Grant Category: | Fulbright-Nehru Student Research Program |
Project Title: | Place-based Deities in Contemporary South India |
Field of Study: | Anthropology |
Home Institution: | Emory University, Atlanta, GA |
Host Institution: | The American College, Madurai, Tamil Nadu |
Grant Start Month: | October 2025 |
Duration of Grant: | Nine months |
Anya Fredsell is a doctoral student in the Graduate Division of Religion at Emory University. Her academic interests include South Asian religions, Tamil language and culture, gender and sexuality studies, and ethnography of religion. Her research relies on ethnographic methodologies to examine relationships among families, land, and deities in contemporary Tamil Nadu, India. Anya received her BA in religious studies from Elon University and an MTS in global religions from Emory’s Candler School of Theology.

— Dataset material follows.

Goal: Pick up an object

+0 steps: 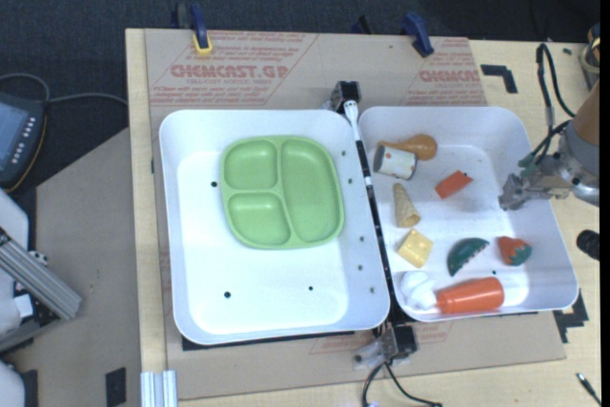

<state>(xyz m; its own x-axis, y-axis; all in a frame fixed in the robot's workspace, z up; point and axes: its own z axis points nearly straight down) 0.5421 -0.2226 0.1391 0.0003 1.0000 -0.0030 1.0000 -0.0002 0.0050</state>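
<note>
The right bin [496, 124] holds several small toy foods. An orange and white mushroom-like piece [404, 154] lies at the back left, with a red-orange block [454, 184] to its right. Nearer the front are a tan cone [406, 204], a yellow cheese wedge [415, 248], a green slice [467, 254] and a red strawberry-like piece [515, 250]. An orange-red cylinder [470, 295] lies along the front wall beside a white piece [414, 285]. My gripper [518, 191] hangs over the bin's right side, right of the red-orange block and above the strawberry-like piece, touching nothing I can see.
The left bin [191, 281] carries a green divided plate [283, 192]. The bins sit on a cardboard sheet [248, 67] held by blue clamps at the back. Cables run along the bench's right edge [548, 86].
</note>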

Anya’s Fulbright-Nehru research project on place-based Hindu deities is examining, through ethnographic fieldwork, the shifting relationships between families, land, and religious practices in contemporary South India. Her research is analyzing the worship of Tamil lineage deities (kula devams) – the gods who are passed down generationally in families and who reside on ancestral land – to explore how conceptions of lineage and religious devotion are intimately tied to land and negotiated through the worship of place-based deities in South India. Despite contemporary processes of urbanization and migration that relocate families away from their native land, Tamil people continue to worship these deities by returning to ancestral villages or conducting elaborate rituals to permanently move their deities closer to the family. Drawing on her established research contacts and advanced Tamil language proficiency, Anya is following such movements of people and place-based deities by observing festivals and life-cycle rites, and through semi-structured interviews on family histories and deity narratives. The study is taking place in a village near the urban center of Madurai, Tamil Nadu. This project will form the basis of Anya’s doctoral dissertation at Emory University and is expected to culminate in her first book.